My gay SCOTUS thoughts

By , June 27, 2013 7:54 am

The rainbow flag

The rainbow flag

Yesterday the Supreme Court ruled on two gay marriage cases. The first one is the simpler of two.

This is important – I consider gay marriage to be the defining civil rights issue of our time.

DOMA ruling
Section 3 of the Defense of Marriage Act – DOMA – specified that the federal government did not have to provide benefits to same sex spouses. Today’s ruling strikes that provision. It does not say that people have the right to a same sex marriage – only that the federal government must provide benefits to their spouses if they are legally married under state law.

This ruling is no suprise to me and I’m glad it went the way it did. DOMA Section two remains in place. That basically says that a state does not have to recognize a same sex marriage that happened in another state.

Proposition Eight ruling
This case to me was the one that had the potential to put the gay marriage argument to rest once and for all. It did not quite reach that level, but it is a step forward. The case and its ramifications are significantly more complicated but I’ll take a stab at summarizing it.

In 2008, California passed Proposition 8 – a change to California’s constitution which defined marriage as being between a man and a woman. US District Court ruled in Perry V Schwarzenegger that Prop. 8 violated equal protection provisions in the Fourteen Amendment and was therefore unconstitutional. A Ninth Circuit Court of Appeals panel agreed with the decision.

The state did not appeal the decision. Supporters of Prop. 8 appealed the decision themselves and eventually Hollingsworth v. Perry came to the Supreme Court. SCOTUS ruled that parties who brought the suit did not have standing to appeal the previous rulings on Prop. 8.

The crux of the matter
Since SCOTUS did not rule directly on Prop. 8 it means that current federal case law as stated in Perry v Schwarzenegger stands. That case law says that same sex marriage can not be made illegal because doing so violates due process and equal protection clauses of the Fourteenth Amendment. States that currently have bans on same sex marriage will keep them until they are individually challenged in court. Eventually one of these dam buster cases will make it to the Supreme Court – a pure appeal of a state law or constitution clause that bans same-sex marriage. Yesterday the court punted on saying that directly.

In a nutshell – denying gay people the right to marry is a clear violation of the Fourteenth Amendment. The states with bans on same-sex marriage are standing on very shaky ground that is likely to collapse beneath them.

Have a gay day.

5 Responses to “My gay SCOTUS thoughts”

  1. bogofree says:

    Why is this even an issue before the court? Why are states even involved in an issue that is private, personal and has no impact on anyone else. Just the Libertarian in me.

  2. bumpkin says:

    Agree bogo.
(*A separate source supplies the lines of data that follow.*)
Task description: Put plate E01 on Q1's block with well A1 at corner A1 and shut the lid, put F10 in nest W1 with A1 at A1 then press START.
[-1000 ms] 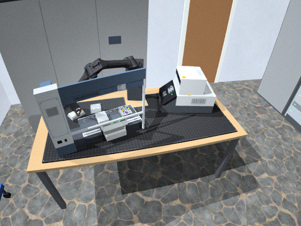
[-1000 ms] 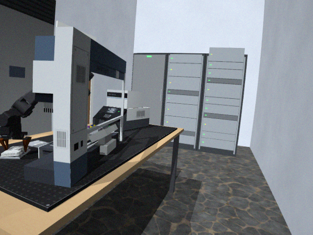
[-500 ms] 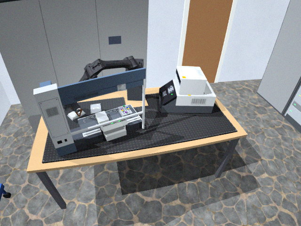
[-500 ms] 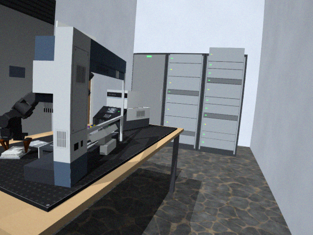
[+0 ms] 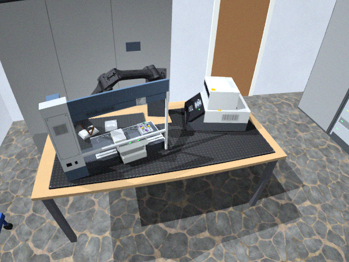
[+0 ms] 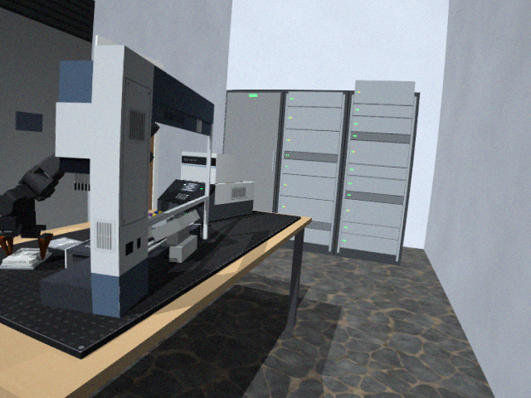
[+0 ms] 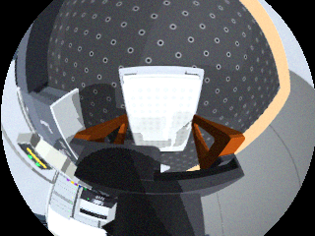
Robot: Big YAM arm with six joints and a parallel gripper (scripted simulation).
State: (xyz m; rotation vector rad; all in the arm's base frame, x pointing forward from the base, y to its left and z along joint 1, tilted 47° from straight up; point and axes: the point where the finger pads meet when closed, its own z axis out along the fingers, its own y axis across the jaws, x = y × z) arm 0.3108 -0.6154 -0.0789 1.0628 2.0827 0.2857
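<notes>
My hand is right at the white 96-well PCR plate. Also, from my hand: flat grey nest (190 mm to the left, 50 mm behind, 10 mm below); tube cooling block (440 mm to the left, 160 mm ahead, 60 mm above); white deep-well block (240 mm to the left, 200 mm ahead, 60 mm above).
</notes>
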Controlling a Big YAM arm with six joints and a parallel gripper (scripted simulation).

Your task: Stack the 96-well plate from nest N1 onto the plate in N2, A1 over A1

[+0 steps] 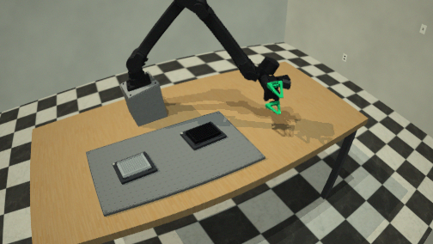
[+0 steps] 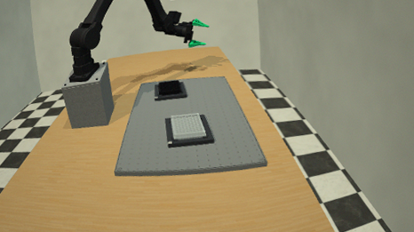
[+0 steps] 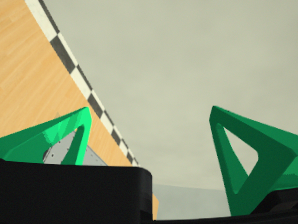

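The black 96-well plate is 120 mm behind my hand, 280 mm to the right of it and 170 mm below it. From my hand the other things lie so: plate nest N2 (10 mm behind, 610 mm to the right, 180 mm below); plate nest N1 (120 mm behind, 280 mm to the right, 180 mm below); pale 96-well plate (10 mm behind, 610 mm to the right, 170 mm below).
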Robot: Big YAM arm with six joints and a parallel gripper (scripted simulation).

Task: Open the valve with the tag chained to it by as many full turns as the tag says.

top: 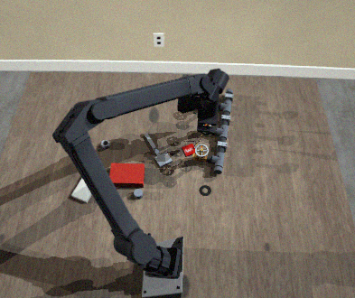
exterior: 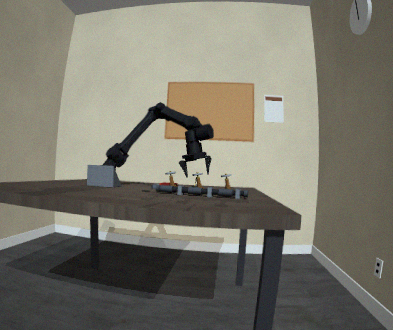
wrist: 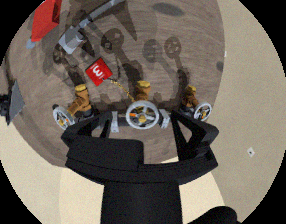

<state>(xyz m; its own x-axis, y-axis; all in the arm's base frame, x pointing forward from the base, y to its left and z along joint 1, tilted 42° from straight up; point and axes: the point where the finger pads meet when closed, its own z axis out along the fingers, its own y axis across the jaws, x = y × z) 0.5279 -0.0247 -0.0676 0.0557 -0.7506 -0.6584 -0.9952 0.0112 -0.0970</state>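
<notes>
Now: the red tag 90 mm below my hand, 70 mm behind it and 40 mm to the left of it. The rest, counted from my hand: grey hammer-like tool: 170 mm to the left, 110 mm behind, 90 mm below; small grey cylinder: 290 mm behind, 200 mm to the left, 80 mm below; red block: 260 mm to the left, 230 mm behind, 80 mm below.
</notes>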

The court would never have to deal with this if zealots stopped passing bans on gay marriage and laws discriminating against them.

  3. Rich P says:

    I personally don’t care who marries who, but I think the reason that this is before the courts is because it is a legal term based on thousands of years of practice, family values, up-bringing of children, etc. Over these years, society as a whole and then through our elected representatives of this society, have deemed that the best way to procreate, advance the civilization, (the USA in this case), carry on the natural order of our existence and grow a country in the best way possible, was to put certain measures in place to promote these values, based on these principals.

    Now these measures and moral standards may or may not be accurate but I believe that is how it got into the legal system in the first place.

    I personally believe homosexual couples should have the same rights as any heterosexual couple with regards to any government benefit and liability like taxes, so we are all equal. Any benefit AND any tax or anti-benefit should be applied to all.

    The other part of this issue that may be harder to explain is IF someone has 2 or more significant others. Once you open up the definition, I am not certain you can make the argument that a person cant love and marry two people. And if you open up that, do we as a society believe that is a positive trend to advance our society? If we don’t think so, it brings us back to why the courts are looking at this from a legal issue.. Quite the quandary…

  4. bumpkin says:

    The plural marriage question is an interesting one. If we are going to allow gay marriage – I and think we should/must – under what grounds would be refuse to recognized plural marriages? I would be in favor of relegating marriage to something that only is recognized by a church — and that for all other legal purposes you would have a civil union that is recognized by the state. As far as plural marriage goes, that is a whole kettle of fish. Imagine the problems with tax law and benefits? How would an employer feel about hiring an employee and then having to supply benefits for his 15 spouses and 45 children? Regardless of the complication of plural marriage – it shouldn’t be allowed to pollute the gay marriage issue. It is separate though related.

  5. bumpkin says:

    And Rich – I would take exception with “we as a society believe that is a positive trend” because sometime society is just wrong. There was a time when interracial marriages were banned for that sort of reasoning. We have to go with what is just and what is fair and not what we wish.